# Motorhome Covers/Mildew



## caoimhin

We store our motorhome outside. I'm thinking of using a high spec' breathable cover which I bought three years ago but never used as I was scared of encouraging mildew growth.

I'm now having a rethink, as the cover offers such good protection, but even with all the windows open one notch is there a chance of mildew??

Has anybody else got their Motorhome outside under cover, and been through this dilemna??

Help!!


----------



## Fatalhud

Hi

I would have thought you would only get mildew if damp was already present in your van

I have used the quality breathable covers on my Caravan and Motor home with no problem of mildew

Alan H


----------



## G2EWS

caoimhin said:


> We store our motorhome outside. I'm thinking of using a high spec' breathable cover which I bought three years ago but never used as I was scared of encouraging mildew growth.
> 
> I'm now having a rethink, as the cover offers such good protection, but even with all the windows open one notch is there a chance of mildew??
> 
> Has anybody else got their Motorhome outside under cover, and been through this dilemna??
> 
> Help!!


Hi Caoimhin,

When I looked at these for last RV even the dealers selling them said don't bother! You will get wear on the paintwork due to the wind and rubbing on the vehicle.

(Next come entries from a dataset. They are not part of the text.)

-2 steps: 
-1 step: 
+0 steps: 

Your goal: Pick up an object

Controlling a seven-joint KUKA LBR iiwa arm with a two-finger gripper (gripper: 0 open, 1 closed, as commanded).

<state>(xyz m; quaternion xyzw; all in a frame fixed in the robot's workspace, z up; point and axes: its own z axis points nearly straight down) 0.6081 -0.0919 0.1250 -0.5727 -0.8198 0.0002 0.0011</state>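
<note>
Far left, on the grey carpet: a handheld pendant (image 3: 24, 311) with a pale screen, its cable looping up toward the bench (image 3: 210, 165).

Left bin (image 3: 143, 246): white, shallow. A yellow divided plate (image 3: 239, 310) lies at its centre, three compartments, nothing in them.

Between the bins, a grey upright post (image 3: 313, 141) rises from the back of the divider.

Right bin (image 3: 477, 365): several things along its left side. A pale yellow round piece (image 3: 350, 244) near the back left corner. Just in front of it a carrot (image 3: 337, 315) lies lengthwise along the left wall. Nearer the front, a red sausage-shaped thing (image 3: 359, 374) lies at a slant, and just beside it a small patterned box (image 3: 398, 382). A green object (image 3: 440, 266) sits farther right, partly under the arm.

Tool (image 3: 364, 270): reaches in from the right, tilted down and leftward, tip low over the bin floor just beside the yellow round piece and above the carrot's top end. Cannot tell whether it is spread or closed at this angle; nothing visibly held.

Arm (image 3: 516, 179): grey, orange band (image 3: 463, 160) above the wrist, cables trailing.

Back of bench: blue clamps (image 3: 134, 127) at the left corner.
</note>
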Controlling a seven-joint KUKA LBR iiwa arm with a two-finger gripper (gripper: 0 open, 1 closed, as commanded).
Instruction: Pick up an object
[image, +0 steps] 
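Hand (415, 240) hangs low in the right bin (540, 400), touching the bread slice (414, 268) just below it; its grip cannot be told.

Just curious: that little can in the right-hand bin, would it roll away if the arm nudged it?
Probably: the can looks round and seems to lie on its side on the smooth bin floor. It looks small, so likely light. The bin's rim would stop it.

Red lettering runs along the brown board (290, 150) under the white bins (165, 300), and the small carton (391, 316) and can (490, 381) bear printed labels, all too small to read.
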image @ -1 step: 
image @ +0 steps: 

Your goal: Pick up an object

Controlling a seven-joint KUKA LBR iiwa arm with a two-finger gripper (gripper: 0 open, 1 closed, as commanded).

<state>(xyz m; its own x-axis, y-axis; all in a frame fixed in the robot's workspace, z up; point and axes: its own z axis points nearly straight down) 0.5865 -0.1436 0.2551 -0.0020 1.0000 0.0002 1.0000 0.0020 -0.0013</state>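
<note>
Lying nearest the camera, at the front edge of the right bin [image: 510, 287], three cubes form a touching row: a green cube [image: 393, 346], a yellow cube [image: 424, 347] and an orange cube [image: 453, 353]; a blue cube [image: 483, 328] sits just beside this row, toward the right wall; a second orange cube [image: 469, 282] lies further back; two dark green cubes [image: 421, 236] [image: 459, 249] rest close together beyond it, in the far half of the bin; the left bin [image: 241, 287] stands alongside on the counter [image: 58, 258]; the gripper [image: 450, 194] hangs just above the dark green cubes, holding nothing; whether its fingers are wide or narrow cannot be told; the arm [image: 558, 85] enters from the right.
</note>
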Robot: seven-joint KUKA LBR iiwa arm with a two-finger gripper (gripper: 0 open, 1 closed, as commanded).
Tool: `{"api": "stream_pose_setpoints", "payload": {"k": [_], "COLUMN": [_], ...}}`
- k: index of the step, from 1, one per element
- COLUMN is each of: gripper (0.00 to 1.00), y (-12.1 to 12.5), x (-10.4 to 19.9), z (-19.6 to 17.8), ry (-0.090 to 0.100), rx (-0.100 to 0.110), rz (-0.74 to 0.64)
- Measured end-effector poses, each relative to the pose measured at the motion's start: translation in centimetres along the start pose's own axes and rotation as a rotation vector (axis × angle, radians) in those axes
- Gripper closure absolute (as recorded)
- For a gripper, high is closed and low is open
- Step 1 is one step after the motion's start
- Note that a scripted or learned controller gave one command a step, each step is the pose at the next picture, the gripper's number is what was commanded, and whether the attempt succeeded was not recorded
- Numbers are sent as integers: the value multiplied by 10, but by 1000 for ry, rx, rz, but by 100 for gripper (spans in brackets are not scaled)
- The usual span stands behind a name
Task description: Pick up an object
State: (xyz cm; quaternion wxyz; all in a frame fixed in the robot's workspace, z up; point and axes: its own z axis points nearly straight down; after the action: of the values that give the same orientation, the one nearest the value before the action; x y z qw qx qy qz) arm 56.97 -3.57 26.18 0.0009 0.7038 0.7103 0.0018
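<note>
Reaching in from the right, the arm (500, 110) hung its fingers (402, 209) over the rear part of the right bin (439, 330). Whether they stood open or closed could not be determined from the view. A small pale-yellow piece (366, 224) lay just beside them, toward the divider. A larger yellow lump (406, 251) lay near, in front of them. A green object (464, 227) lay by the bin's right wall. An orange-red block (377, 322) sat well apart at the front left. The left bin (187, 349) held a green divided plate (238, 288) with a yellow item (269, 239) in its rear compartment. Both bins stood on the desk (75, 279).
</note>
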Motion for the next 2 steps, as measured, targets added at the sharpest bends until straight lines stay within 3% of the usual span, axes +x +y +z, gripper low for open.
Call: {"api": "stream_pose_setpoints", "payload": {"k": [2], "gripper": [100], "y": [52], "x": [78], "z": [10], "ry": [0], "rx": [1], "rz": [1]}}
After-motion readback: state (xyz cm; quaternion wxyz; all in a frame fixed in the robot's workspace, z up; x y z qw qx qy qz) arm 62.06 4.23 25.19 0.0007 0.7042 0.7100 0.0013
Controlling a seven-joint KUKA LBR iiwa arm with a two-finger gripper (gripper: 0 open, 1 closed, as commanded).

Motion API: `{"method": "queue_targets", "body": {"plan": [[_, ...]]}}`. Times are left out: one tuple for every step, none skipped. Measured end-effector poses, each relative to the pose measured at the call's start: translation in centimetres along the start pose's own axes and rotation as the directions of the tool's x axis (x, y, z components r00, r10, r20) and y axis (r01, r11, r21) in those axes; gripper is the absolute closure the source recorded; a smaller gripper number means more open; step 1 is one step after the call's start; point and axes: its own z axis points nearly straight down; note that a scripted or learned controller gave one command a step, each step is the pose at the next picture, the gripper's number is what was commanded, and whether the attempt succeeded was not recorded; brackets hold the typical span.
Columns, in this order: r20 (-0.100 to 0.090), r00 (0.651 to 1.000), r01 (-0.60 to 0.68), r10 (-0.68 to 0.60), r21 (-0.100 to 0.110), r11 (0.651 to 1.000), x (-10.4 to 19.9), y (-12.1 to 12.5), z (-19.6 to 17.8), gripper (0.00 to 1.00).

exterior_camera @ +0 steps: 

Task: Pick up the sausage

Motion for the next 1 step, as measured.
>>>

If outside I think the best solution is a car port. I am in the process of having one put up to go over the RV. Seems a low cost way of protecting a large investment. Will also make working on or cleaning it in the rain easier!

Best regards

Chris


----------



## tonyt

My van sits on my drive, unused, for the first three months of every year while we are away in sunnier climes.

I recognise that my van is somewhat smaller, and older, than you might have but anyway, I use a B&Q tarp (not exactly breathable!), covers the whole van down to waist level so keeps the water off the roof and out of the window seals.

I tie it down well with a platic coated clothes line - nothing left loose to flap or rub.

All windows closed.
3 or 4 bowls of salt on the floor inside.

Never had the sight, or smell, of any dampness.


----------



## Vennwood

We used to use a breathable cover and never had a problem other than the hassle of putting it on and taking it off. never had problems with mildew and must agree with Alan - if its there already then....

Wind was always an issue and while we never suffered from chaffing on the body the cover did scuff through wind buffeting so we had to periodically re-adjust the straps

I use a top cover now and is much easier to fit or remove. Fits to the roof rail so no straps hanging over the paintwork. Keeps all the leaves and crud off, us less affected by wind, is easier to get into the van


----------